Stream data to AWS S3 as a CSV file with Axios

Stream JSON response to AWS S3 as a CSV file with Axios

I’m assuming that, like me, you ran into a challenge where you needed to stream a large JSON response (not a file) without having to store the entire JSON array in memory before processing and uploading it as a document.

Streaming a JSON response with Axios returns the chunks of data as substrings of the entire JSON response, an approach would be to append all the chunks into a single string and run JSON.parse on the final string.

let data = '';
const response = await axios.get(url, { responseType: 'stream' });
response.data.on('data', (chunk) => {
    data += chunk;
});
const parsedData = JSON.parse(data);

This approach certainly works but depending on the size of the records this approach is not memory efficient, for over a hundred thousand records you could be seeing a memory usage of over 1GB. Having multiple users making concurrent requests with each request utilizing over 1GB is definitely not an optimal use of system resources.

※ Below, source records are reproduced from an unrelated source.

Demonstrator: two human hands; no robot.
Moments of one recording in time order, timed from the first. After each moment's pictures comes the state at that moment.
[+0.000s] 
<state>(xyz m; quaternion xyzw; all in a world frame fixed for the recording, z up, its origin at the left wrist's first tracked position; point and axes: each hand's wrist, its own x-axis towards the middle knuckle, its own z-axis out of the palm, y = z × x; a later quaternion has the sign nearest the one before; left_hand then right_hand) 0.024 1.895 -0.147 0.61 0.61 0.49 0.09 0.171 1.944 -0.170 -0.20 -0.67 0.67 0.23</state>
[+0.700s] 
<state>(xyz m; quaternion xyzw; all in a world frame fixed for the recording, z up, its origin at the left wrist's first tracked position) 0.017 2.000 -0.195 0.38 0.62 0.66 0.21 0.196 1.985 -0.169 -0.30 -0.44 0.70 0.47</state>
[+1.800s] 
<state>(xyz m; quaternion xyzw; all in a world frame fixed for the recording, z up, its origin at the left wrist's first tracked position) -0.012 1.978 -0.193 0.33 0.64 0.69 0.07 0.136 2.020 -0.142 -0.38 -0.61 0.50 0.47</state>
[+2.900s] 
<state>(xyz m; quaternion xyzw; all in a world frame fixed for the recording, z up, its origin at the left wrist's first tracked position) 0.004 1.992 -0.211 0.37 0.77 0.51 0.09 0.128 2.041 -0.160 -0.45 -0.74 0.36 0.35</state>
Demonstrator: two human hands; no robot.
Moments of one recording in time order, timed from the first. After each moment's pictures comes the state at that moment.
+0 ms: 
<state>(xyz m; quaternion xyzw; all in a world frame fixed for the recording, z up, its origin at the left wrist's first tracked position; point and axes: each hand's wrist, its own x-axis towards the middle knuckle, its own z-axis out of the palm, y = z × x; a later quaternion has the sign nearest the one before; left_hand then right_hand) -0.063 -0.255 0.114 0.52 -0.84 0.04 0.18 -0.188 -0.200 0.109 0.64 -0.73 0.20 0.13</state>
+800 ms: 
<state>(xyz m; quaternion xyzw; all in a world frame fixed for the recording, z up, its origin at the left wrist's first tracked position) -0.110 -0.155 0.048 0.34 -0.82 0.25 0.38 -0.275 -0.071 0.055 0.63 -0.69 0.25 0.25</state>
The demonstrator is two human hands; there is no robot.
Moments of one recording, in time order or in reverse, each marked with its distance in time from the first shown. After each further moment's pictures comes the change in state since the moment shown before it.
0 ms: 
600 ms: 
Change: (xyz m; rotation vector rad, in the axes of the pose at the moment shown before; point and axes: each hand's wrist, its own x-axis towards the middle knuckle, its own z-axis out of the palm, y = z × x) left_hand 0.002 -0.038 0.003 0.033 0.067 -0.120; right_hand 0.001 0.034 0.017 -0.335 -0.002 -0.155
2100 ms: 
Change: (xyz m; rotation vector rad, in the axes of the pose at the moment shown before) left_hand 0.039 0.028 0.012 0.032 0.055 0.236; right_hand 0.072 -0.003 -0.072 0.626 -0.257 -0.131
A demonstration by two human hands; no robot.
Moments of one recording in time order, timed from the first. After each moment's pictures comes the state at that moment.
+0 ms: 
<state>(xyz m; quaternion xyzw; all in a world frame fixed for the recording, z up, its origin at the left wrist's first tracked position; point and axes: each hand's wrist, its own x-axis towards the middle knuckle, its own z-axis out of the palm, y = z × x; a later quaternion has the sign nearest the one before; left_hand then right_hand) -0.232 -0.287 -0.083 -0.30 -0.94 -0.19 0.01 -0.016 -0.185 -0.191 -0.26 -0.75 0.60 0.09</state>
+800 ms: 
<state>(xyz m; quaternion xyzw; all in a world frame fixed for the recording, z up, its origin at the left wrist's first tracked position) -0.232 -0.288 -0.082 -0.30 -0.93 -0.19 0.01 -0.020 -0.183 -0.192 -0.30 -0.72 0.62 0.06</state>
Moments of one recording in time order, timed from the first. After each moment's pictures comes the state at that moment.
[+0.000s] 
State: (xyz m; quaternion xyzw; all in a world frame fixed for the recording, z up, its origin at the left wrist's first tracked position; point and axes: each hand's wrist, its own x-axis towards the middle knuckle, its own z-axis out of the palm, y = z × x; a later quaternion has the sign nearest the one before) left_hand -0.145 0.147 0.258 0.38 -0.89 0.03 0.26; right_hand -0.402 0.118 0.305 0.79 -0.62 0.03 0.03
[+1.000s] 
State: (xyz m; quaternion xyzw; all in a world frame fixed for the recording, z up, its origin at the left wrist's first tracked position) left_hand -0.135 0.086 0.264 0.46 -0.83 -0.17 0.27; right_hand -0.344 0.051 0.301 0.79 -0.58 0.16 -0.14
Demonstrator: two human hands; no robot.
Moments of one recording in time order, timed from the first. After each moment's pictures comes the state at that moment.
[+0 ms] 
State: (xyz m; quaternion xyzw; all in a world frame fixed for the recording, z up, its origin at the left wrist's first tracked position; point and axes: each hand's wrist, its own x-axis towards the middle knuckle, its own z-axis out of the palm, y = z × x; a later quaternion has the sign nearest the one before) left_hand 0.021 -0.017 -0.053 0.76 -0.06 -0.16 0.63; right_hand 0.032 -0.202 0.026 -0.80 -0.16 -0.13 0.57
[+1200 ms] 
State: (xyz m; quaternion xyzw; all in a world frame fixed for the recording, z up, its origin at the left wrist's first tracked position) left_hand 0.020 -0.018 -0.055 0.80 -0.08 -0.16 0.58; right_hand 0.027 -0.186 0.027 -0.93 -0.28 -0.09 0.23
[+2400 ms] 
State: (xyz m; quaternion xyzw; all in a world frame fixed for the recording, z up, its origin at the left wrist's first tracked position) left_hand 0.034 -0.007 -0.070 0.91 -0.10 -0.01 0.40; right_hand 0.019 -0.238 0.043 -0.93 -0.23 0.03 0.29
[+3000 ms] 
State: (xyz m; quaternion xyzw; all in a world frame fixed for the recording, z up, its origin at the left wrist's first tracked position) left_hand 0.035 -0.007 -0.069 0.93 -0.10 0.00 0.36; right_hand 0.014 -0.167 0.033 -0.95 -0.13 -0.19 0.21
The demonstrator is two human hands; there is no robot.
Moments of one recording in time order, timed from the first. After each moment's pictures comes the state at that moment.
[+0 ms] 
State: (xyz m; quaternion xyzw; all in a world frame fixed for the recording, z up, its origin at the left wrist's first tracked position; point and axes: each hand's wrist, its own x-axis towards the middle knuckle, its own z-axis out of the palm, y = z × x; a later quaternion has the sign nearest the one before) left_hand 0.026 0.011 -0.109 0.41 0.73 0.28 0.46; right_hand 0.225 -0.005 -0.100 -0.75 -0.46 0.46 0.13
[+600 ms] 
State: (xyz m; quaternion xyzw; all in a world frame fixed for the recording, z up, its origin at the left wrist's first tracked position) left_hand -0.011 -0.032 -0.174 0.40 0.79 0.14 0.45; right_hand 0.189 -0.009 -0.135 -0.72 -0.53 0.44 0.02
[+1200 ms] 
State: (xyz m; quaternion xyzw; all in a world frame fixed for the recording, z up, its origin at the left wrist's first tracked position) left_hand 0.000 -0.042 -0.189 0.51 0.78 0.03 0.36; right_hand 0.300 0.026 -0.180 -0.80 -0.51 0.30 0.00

In order to convert the chunks of data into a format that can be uploaded to CSV, you’d need to parse the data from the text format to a compatible. This can be achieved by making use of AsyncParser from the @json2csv/node npm package.

The steps below highlight how to go about it

Step 1

Install the @json2csv/node package

npm i --save @json2csv/node

Step 2

Define your parser

const opts = {
  fields: ['header1', 'header2', 'header3']
};
const transformOpts = {};
const asyncOpts = {};
const parser = new AsyncParser(opts, asyncOpts, transformOpts);

for further configuration options, you can check out the doc

Step 3

Make use of your parser to parse your stream data and generate a PassThrough stream

function generateStream(url) {
  // Create a PassThrough stream to pipe data through
  const passThroughStream = new PassThrough();

  // Stream JSON data from the URL using Axios 
  axios.get(url, { responseType: 'stream' }).then((response) => {
    // Pipe the parsed response stream to the PassThrough stream
    parser.parse(response.data).pipe(passThroughStream);
  });
  return passThroughStream;
}

The generateStream function makes an API call with a { responseType: 'stream' } to indicate to Axios that the data should be returned as a continuous stream instead of a single chunk. Using a stream is memory efficient as opposed to loading all the records in memory at once, you only load a chunk into memory and process it.

Step 4

Upload your data to s3

const { S3Client } = require('@aws-sdk/client-s3');

const s3Client = new S3Client({
  region: 'region',
  credentials: {
    accessKeyId: 'access_key',
    secretAccessKey: 'secret_key',
  },
});
async function streamJsonToS3(url, s3Bucket, s3Key) {
  try {

    const passThroughStream = generateStream(url)


    // Create an S3 upload command
    const uploadParams = {
      Bucket: s3Bucket,
      Key: s3Key,
      Body: passThroughStream,
      ContentType: 'application/csv', // Set the content type to CSV
    };

    // Upload the data to S3
    const command = new Upload({
      client: s3Client,
      params: uploadParams
    });

     await command.done();


    console.log(`Successfully uploaded JSON data to S3 as CSV at ${s3Bucket}/${s3Key}`);
  } catch (error) {
    console.error('Error streaming and uploading data:', error);
  }
}

The Passthrough stream generated is then passed on to S3 for upload.

Conclusion

By streaming data to AWS S3 as a CSV file using Axios, you can significantly enhance the performance and efficiency of your application. This method allows for handling large datasets without overwhelming memory resources, as data is processed in manageable chunks. Utilizing AsyncParser from the @json2csv/node package ensures that the data is accurately parsed and formatted, while the use of a PassThrough stream facilitates seamless data transfer to S3. Overall, this approach optimizes resource usage and maintains consistent performance regardless of the volume of data being processed.